Туз пятой масти | страница 46



* * *

«Молодой и беспомощный» прежде всего оказался не таким молодым, а насчет его беспомощности я пока ничего сказать не могла. Понятие «молодежь» стало очень уж растяжимым. Понося молодежь направо и налево, подразумевают как сопляков подростков, так и людей за двадцать. Если же хвалят, то выясняется, что и тридцать с хвостиком тоже молодежь.

Казимежа Омеровича никак к молодежи не причислить, он явный переросток. Ему уже тридцать пять, хотя никто столько не даст.

Я не смогла скрыть изумления, открыв его паспорт (художника пришлось прописать у нас).

– Несерьезно я выгляжу, правда? – улыбнулся он, заметив мое удивление. – И ничего с этим поделать не могу!

Но выглядеть на свой возраст он явно не стремился. Потрепанные джинсы, спортивная куртка поверх цветастой клетчатой рубашки – он был очень хорош собой и казался лет на пять-шесть старше Доротки.
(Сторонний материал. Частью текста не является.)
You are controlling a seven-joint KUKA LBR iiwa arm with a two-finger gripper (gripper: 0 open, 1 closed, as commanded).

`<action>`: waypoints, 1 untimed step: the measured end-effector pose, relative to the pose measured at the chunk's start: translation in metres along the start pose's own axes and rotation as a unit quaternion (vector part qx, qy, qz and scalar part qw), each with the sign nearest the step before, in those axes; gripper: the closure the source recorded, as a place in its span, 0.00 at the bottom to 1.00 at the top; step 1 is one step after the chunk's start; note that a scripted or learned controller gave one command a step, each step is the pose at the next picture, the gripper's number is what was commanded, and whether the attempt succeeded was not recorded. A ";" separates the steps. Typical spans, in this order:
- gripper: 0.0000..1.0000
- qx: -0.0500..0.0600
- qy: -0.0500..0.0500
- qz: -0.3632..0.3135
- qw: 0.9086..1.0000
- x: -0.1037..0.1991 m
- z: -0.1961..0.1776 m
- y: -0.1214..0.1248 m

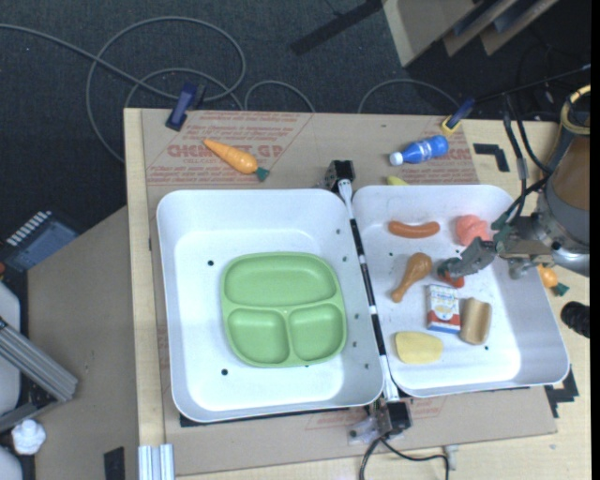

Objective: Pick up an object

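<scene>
The table is a pale wooden board with faded red lettering printed near its far edge, and it stands on a dark blue-grey carpeted floor. Thin grey cables loop across the floor beyond the table's far left corner, and a light beige piece of furniture juts in beyond the far right corner. Off the table's left edge lie a dark flat device with a row of white markings and a grey metal rail; the light is even, with soft shadows.
</scene>
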State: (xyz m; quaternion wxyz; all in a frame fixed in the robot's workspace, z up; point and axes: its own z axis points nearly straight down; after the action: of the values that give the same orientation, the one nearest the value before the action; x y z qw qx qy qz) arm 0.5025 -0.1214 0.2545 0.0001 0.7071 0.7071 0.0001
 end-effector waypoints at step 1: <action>0.00 0.002 0.001 0.001 1.000 -0.028 0.110 0.047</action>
State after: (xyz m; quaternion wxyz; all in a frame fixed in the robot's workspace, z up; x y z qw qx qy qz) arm 0.5499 -0.1492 0.1448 -0.0018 0.7074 0.7068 -0.0011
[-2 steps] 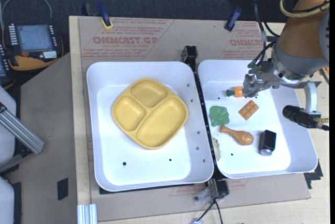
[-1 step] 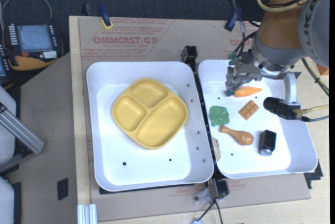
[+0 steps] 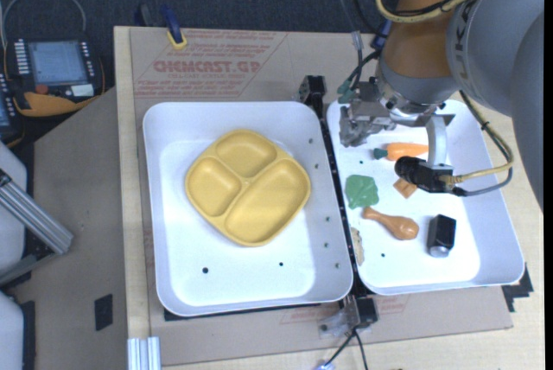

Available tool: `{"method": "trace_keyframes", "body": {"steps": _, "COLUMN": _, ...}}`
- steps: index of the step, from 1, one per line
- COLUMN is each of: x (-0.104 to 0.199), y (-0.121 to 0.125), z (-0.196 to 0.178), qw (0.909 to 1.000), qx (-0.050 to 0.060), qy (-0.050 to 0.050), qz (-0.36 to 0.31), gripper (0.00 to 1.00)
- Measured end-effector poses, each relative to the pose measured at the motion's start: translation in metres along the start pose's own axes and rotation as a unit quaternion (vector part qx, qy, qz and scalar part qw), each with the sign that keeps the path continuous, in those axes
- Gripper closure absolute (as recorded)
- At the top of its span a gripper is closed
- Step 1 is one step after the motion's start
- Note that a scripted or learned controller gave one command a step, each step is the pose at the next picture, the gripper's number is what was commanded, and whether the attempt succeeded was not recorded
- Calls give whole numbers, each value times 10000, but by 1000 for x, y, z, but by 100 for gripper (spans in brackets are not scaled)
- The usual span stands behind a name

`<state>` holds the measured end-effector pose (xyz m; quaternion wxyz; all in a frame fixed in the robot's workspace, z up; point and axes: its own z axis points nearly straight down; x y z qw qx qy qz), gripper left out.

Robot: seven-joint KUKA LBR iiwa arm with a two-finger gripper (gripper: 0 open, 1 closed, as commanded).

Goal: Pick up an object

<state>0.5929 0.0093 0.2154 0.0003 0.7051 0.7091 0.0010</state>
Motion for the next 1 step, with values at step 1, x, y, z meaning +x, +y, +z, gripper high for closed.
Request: {"method": "trace_keyframes", "body": {"steps": 1, "x": 51, "y": 19, "z": 1, "qw": 10000, "qx": -5, "qy": 2, "qz": -2, "gripper": 100}}
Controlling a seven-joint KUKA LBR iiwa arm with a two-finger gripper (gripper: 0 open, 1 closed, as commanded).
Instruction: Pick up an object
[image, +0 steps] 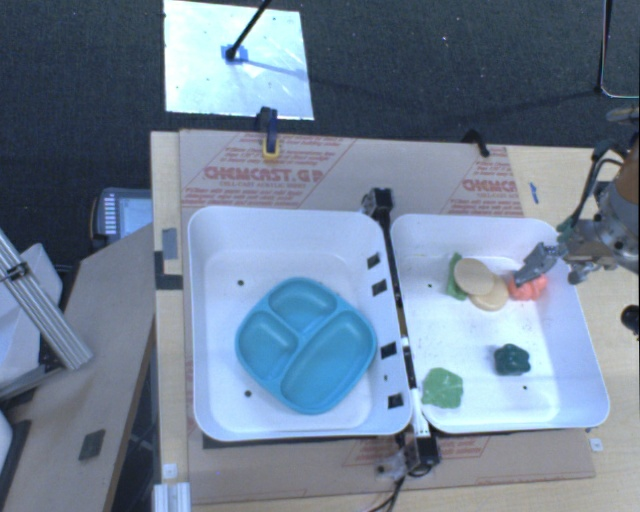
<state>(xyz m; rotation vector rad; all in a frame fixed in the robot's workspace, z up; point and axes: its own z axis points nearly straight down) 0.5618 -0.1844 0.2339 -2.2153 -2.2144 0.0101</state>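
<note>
Camera view: one blue plate (305, 345) left bin; four items right bin (570, 390).

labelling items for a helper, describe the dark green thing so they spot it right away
Look in the right bin, toward its near right part. The dark green lump sits alone there, darker and bluer than the pale green piece near the divider, and apart from the tan and orange items under the claw.

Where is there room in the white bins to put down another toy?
Bare floor lies in the right bin between the dark green toy and light green toy, and in the left bin around the blue plate. It is crowded by the gripper, near the tan disc.
</note>
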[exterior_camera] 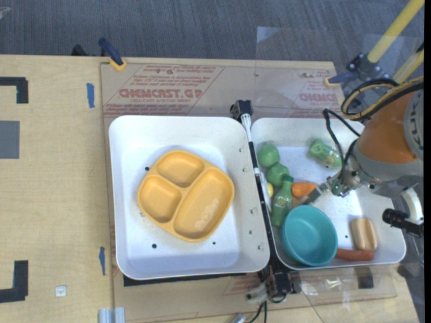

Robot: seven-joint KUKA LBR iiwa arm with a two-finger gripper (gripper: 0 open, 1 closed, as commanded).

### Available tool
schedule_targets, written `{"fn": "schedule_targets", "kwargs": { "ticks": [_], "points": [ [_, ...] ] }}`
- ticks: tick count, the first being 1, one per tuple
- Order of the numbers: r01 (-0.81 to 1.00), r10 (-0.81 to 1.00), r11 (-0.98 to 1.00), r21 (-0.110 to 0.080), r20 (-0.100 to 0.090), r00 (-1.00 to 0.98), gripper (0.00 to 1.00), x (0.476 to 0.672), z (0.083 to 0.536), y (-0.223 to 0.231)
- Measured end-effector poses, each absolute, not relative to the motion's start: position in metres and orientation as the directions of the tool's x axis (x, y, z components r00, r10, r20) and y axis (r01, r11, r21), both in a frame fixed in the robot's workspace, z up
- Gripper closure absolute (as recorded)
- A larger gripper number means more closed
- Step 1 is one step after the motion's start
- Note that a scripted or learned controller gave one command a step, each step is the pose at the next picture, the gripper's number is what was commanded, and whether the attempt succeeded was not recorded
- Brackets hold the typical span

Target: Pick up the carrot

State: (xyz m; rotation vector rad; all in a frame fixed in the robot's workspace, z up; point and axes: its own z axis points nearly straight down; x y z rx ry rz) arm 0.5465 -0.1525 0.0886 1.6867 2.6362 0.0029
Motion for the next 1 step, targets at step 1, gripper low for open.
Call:
{"fn": "schedule_targets", "kwargs": {
  "ticks": [1],
  "points": [
    [0.979, 0.980, 0.201, 0.011, -0.007, -0.201, 0.00, 0.5261, 0.0889, -0.1189]
  ]
}}
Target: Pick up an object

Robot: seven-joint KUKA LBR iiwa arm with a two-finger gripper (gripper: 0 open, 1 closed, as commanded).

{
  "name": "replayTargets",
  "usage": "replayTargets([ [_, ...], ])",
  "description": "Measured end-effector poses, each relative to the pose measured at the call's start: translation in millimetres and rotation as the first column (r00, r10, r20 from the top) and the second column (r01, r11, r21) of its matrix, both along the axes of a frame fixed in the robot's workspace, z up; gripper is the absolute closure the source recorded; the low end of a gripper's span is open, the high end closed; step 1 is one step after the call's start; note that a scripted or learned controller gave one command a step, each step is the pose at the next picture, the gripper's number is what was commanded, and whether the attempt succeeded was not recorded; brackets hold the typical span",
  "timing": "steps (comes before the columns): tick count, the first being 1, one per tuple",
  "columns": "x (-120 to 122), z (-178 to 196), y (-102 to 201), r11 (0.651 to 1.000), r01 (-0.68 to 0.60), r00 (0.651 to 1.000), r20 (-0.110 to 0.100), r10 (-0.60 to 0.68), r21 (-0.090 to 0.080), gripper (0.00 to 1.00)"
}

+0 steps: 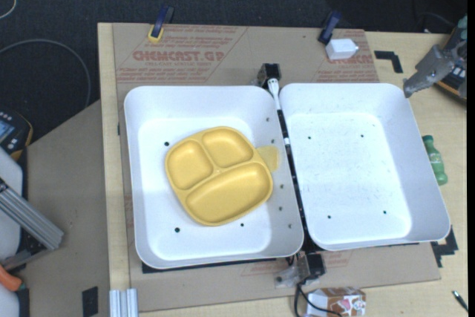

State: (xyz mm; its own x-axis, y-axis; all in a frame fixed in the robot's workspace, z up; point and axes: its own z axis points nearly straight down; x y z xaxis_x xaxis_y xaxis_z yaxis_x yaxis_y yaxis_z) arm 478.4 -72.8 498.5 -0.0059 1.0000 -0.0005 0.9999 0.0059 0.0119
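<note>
While I look down on the bench (223, 48) from the fixed camera, I see the yellow divided plate (218, 175) far to the left of the gripper (415, 83), lying flat in the left bin (141, 159). It has three compartments and sits near the middle of that bin, its right edge close to the bin wall. Between the plate and the gripper lies the right bin (356, 167), whose raised rim touches the left bin along a dark seam. Behind this bin, to the left of the gripper, a small white block (341, 49) rests on the cardboard. The gripper hangs beyond the far right corner of the right bin, above the bench, well apart from the plate. I cannot tell how it is set. Nearer to me than the gripper, a green object (435, 159) lies just beside the right bin's outer rim.
</note>
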Motion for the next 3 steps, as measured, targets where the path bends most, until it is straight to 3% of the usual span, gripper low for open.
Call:
replayTargets([
  [1, 2.1, 5.6, -2.3, 1.0, 0.004, 1.0, -0.005, -0.004, -0.002, 1.0],
  [2, 0.1, -102.1, 4.6, 1.0, 0.007, 1.0, -0.024, -0.007, 0.001, 1.0],
  [3, -0.1, -151.8, 142.7, 1.0, -0.008, 1.0, -0.02, 0.008, 0.003, 1.0],
])
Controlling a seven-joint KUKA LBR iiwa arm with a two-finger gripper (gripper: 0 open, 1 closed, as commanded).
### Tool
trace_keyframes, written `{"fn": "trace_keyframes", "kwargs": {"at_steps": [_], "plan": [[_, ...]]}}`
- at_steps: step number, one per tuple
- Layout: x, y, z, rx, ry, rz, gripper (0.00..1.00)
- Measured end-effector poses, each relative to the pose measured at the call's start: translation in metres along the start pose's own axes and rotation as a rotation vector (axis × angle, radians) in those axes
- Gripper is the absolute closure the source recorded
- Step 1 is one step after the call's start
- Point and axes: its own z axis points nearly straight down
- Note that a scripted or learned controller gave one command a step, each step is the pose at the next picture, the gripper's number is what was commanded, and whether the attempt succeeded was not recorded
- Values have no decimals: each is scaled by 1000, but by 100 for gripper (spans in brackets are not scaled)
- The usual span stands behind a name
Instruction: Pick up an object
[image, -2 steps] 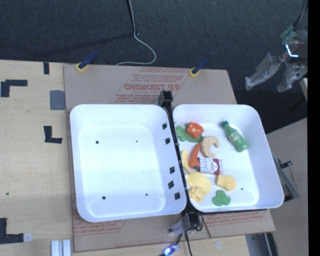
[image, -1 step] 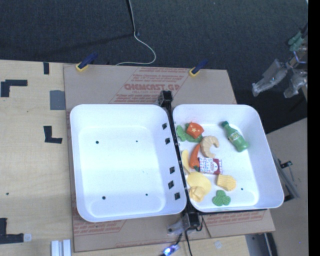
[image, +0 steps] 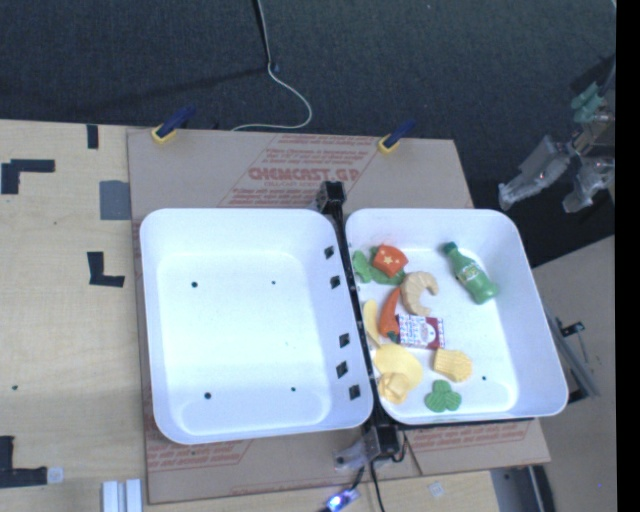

Молодой художник! Может быть, в этой профессии тридцать пять еще молодость или считается не возраст, а творческая зрелость?

Или ему на самом деле двадцать с небольшим, а паспорт чужой. Фальшивка, куда вклеили его фотографию.

Прежде чем вернуть паспорт, я внимательно изучила документ. На первый взгляд все в полном порядке.

Омерович въехал в дом за несколько дней до моих именин. Несмотря на ужасное настроение, избежать нашествия гостей и банкета было невозможно. Люди, знакомые с нами много лет, знали, что в этот день наш дом открыт, а они – желанные гости.

Да и кто удержал бы Анелю от торжественных приготовлений! Она сговорилась с домработницей Винярских. Если кто-нибудь из нас устраивал семейные торжества, женщины помогали друг другу по-соседски.

Анеля командовала парадом и запрягла в работу даже Дороту, как та ни отлынивала. Адама, естественно, отправили за ветчиной: по мнению Анели, продавщицы жалеют мужчин и стараются отрезать им кусочек получше.

Я пригласила на ужин и Омеровича. Не говоря уже обо всем остальном, неловко было бы оставить его сидеть в одиночестве на втором этаже. Приглашение он принял с нескрываемой радостью, а утром в день именин принес охапку бледно-золотистых роз на невообразимо длинных стеблях. Скрупулезная Анеля, расставляя их в вазах, насчитала тридцать три штуки.

Вечером Омерович произвел фурор. Он вел себя безукоризненно, пил очень умеренно. Живой, остроумный, но не развязный, он особенно понравился дамам.

Художник появился в романтически-небрежном костюме из темно-фиолетового велюра. Пиджак больше напоминал венгерку, воротничок светло-лиловой рубашки подвязан бархатным галстуком-бабочкой.